Phonics Museum Reader #20 (old)

Phonics Museum Reader #20 (old)

Red Hood

by Ned Bustard
Publisher: Veritas Press
Student Reader, 31 pages
List Price: $3.00 Our Price: $2.00

This is the twentieth of thirty-one readers used in the Veritas Press Phonics Museum program, designed for first grade. Can you tell from the sample section what phonics elements are being practiced?

Sample Section:


Inside he beheld a girl on a stool.
"Who are you? The spy asked."
"I am Sue Woo, but you need to shoo!"
With a big boom the door blew shut behind the spy.
Then they heard a cruel man say, "Yoo-hoo! I have you, Mr. Spy!"

Story Background:

The art for this story is inspired by—and lifts elements directly from—Soviet posters of the 1920's and 1930's. Two of the most famous artists to produce these posters, that so visually represent the USSR, are the Stenberg brothers.
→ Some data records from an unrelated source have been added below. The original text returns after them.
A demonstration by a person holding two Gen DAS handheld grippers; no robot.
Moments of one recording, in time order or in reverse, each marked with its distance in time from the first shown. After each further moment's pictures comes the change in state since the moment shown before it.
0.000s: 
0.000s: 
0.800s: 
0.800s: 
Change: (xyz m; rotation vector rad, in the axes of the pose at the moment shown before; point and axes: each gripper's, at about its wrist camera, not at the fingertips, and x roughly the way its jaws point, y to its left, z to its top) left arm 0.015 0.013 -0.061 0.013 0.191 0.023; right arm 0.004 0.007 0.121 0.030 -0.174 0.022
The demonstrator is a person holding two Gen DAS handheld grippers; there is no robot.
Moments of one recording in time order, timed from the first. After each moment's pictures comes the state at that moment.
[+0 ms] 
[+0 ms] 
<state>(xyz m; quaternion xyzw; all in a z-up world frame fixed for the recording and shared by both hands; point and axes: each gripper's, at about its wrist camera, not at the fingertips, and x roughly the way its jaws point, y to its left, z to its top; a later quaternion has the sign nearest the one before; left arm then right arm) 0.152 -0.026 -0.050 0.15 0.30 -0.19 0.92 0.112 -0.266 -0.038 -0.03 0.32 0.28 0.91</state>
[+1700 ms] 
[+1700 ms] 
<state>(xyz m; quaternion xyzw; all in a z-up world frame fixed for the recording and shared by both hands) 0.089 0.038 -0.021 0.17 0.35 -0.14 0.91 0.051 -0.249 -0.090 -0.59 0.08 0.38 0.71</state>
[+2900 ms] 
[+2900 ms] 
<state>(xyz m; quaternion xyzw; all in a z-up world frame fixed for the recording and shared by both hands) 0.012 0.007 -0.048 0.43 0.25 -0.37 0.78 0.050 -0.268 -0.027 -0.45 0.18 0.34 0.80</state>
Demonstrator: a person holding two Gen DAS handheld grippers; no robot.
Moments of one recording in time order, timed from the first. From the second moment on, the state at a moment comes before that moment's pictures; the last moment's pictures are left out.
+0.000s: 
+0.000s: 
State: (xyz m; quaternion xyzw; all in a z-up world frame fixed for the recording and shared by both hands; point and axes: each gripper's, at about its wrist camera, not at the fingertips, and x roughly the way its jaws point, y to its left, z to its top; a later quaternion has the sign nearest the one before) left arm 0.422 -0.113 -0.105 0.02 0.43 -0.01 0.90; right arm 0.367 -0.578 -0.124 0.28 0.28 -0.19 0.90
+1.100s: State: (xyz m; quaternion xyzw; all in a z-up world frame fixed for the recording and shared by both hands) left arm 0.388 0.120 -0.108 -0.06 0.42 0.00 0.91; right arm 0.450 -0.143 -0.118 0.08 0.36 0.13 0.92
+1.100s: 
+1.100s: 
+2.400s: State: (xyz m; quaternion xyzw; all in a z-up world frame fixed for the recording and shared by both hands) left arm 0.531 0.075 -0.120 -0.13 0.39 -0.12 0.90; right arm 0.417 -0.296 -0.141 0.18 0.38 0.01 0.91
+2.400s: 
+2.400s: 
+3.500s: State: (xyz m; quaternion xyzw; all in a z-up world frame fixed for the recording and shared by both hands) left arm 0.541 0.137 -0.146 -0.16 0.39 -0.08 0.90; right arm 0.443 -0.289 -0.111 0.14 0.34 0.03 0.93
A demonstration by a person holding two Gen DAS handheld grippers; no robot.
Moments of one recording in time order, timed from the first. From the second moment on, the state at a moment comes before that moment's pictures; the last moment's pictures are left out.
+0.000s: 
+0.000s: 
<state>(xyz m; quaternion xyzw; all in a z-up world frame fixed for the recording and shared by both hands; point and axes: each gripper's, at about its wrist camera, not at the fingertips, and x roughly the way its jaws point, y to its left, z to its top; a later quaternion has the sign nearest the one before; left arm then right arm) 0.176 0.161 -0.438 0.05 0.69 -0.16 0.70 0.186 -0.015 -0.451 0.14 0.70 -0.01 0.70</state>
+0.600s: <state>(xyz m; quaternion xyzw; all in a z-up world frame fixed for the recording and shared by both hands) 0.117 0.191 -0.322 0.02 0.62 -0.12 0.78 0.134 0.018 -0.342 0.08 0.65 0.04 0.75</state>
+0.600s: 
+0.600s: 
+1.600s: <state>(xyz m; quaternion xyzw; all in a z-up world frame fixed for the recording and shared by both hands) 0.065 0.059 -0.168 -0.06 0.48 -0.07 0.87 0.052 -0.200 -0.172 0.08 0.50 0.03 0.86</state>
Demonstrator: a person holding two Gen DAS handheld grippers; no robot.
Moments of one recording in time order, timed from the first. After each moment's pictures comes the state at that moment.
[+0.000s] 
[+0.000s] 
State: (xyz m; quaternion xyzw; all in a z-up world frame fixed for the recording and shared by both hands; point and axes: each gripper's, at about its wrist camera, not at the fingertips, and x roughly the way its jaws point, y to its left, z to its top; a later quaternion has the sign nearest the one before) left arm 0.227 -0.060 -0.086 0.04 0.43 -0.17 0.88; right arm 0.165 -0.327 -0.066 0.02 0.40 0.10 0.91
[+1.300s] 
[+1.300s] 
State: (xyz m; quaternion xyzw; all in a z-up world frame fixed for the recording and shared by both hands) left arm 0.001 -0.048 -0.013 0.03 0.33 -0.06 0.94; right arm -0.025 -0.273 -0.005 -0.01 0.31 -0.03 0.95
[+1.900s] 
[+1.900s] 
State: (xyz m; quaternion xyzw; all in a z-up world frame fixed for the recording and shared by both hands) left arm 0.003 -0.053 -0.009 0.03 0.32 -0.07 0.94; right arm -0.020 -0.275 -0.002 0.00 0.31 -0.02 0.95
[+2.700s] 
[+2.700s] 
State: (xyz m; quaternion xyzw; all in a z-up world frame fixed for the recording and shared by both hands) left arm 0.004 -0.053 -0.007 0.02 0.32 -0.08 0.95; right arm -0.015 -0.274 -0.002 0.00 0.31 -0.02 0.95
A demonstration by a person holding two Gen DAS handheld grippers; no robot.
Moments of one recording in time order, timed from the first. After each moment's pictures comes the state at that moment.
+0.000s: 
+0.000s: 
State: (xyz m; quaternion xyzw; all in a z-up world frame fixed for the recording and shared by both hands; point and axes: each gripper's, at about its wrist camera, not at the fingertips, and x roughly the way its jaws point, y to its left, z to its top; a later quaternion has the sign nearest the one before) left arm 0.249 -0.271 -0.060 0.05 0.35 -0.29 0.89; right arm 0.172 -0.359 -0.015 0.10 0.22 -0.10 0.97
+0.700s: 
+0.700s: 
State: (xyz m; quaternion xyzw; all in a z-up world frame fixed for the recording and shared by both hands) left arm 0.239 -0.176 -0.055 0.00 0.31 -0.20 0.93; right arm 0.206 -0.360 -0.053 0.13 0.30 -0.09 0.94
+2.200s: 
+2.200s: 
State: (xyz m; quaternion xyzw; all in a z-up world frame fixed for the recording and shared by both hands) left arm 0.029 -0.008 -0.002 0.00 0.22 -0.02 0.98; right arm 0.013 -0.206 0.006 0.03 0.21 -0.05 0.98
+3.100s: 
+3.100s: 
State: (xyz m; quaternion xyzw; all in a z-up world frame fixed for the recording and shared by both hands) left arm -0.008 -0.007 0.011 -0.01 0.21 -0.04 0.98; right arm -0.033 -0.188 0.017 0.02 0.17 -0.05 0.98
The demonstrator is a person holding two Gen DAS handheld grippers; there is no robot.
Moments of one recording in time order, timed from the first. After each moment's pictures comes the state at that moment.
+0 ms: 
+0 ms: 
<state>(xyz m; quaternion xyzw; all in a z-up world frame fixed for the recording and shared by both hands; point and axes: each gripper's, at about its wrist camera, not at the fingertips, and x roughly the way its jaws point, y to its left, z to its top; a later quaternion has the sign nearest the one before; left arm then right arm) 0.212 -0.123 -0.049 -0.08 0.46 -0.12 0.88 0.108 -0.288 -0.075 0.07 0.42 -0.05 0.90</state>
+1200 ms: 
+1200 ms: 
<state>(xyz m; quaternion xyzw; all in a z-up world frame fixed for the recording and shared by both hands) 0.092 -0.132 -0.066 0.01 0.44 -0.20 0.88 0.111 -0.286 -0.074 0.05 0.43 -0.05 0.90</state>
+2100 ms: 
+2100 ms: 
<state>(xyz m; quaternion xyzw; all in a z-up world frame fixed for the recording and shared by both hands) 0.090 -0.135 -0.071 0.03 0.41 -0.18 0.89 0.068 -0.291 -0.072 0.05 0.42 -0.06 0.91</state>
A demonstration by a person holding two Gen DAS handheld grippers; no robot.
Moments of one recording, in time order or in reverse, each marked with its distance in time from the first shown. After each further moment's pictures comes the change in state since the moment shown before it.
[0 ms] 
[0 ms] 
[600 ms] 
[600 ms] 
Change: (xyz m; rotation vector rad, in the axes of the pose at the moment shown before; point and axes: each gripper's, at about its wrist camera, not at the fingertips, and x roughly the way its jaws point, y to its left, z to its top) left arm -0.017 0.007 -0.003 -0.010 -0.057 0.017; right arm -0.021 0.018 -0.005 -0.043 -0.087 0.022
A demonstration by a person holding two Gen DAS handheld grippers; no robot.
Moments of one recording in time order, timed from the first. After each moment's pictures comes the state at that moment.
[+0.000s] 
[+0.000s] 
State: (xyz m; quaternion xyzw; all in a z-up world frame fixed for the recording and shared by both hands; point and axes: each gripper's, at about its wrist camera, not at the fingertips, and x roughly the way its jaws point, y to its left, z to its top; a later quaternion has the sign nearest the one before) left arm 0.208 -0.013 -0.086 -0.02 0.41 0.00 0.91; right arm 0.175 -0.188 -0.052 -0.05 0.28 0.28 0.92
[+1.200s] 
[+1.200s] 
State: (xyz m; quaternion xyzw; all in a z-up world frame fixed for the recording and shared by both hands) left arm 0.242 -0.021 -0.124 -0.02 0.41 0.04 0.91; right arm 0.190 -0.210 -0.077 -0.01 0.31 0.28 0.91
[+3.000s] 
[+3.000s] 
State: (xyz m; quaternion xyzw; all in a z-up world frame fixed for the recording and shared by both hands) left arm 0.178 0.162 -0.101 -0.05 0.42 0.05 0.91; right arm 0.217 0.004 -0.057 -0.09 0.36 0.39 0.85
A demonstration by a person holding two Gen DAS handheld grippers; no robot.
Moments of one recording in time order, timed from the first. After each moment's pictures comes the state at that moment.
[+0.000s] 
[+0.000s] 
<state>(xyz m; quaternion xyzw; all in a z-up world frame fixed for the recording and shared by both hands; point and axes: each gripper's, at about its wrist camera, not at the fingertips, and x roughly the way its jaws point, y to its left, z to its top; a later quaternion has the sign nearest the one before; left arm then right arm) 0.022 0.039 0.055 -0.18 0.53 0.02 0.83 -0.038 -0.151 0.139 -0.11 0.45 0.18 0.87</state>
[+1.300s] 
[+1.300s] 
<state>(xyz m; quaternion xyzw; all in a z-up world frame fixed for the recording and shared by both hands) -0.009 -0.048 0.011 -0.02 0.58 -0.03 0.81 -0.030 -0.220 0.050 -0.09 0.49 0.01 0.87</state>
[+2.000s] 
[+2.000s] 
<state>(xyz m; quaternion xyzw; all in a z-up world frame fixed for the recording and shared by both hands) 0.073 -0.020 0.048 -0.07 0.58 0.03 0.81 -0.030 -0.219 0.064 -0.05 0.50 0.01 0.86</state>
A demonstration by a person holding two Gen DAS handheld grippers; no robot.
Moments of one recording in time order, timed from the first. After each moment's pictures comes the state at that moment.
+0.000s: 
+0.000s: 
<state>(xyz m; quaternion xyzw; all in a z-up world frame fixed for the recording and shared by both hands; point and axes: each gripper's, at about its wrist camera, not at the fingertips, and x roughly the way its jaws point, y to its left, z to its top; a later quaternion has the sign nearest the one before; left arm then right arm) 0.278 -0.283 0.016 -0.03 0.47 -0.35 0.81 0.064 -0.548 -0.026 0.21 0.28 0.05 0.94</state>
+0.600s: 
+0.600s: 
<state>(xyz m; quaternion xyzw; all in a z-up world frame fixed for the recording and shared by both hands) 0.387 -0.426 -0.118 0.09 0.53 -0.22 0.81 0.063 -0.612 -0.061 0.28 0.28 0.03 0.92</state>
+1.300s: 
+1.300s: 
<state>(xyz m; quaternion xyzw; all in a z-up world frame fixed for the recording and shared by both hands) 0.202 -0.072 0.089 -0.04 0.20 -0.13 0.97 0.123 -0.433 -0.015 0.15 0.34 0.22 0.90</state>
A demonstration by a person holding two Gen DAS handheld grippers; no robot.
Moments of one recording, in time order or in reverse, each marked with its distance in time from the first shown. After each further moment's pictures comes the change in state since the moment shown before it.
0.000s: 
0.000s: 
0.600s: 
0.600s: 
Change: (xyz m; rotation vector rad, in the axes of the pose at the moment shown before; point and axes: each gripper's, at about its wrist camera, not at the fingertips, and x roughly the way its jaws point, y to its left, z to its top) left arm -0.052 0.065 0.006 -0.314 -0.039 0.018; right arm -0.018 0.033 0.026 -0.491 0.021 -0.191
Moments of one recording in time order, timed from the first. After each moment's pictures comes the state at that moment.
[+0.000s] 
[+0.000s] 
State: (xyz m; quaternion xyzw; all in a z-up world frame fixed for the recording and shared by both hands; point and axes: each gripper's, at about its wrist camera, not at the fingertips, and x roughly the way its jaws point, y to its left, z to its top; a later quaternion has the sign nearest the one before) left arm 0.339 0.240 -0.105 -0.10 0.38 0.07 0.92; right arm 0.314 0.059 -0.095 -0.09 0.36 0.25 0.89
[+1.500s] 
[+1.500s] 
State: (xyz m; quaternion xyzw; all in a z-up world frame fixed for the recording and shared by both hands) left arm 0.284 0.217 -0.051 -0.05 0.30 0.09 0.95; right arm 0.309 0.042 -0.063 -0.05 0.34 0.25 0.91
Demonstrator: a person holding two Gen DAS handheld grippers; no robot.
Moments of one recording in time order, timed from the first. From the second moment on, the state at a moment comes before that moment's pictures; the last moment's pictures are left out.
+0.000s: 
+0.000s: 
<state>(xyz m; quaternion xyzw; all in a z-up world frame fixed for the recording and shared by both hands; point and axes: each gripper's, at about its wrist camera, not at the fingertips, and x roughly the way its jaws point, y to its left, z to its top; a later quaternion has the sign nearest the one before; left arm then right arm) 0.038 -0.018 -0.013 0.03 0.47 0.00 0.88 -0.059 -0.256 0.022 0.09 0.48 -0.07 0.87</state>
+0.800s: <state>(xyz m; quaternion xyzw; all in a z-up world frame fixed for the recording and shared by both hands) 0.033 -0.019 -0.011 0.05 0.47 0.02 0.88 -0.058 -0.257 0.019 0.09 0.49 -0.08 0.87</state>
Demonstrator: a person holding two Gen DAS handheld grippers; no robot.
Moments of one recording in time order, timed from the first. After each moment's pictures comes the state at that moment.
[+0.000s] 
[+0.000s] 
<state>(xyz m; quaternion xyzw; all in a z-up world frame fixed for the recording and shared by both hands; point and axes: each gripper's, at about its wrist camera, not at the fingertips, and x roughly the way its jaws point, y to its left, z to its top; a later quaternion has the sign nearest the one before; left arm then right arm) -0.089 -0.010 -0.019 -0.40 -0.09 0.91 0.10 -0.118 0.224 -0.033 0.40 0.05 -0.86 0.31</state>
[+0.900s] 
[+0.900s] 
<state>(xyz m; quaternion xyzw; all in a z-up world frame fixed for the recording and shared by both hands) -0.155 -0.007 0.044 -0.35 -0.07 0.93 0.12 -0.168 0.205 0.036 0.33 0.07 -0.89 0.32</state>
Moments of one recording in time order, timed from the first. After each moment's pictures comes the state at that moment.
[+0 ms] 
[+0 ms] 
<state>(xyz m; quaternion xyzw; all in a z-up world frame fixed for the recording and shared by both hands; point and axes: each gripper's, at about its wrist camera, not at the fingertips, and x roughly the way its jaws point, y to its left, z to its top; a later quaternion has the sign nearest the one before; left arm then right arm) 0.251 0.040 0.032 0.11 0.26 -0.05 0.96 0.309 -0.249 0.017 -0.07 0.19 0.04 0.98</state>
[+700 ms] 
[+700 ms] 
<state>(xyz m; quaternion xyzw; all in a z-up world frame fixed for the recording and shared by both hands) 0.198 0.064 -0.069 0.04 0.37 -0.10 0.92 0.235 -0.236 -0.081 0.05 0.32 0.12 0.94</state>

Vladimir and Georgii Stenberg were prominent members of a group in Russia of artist-engineers who were attracted to the functional arts by political ideology. They rejected fine arts as useless in a new Communist society. Instead they preferred "art for use" in the service of the state. Advertising was now the highest good for the new society. The Stenberg brothers produced a large body of work in many mediums, initially achieving fame as Constructivist sculptors. Yet their most significant accomplishments were in the field of graphic design, specifically, the posters they created for the new cinema. These works were revolutionary with respect to the history of design. The Stenberg's numerous innovations—rethinking of the content, the introduction of implied movement, the use of bold typography and color, the distortion of scale and perspective—were all later investigated and built on by other designers and movements.

As for the story, any likeness to any fictional characters with whom you may be familiar is not necessarily coincidental.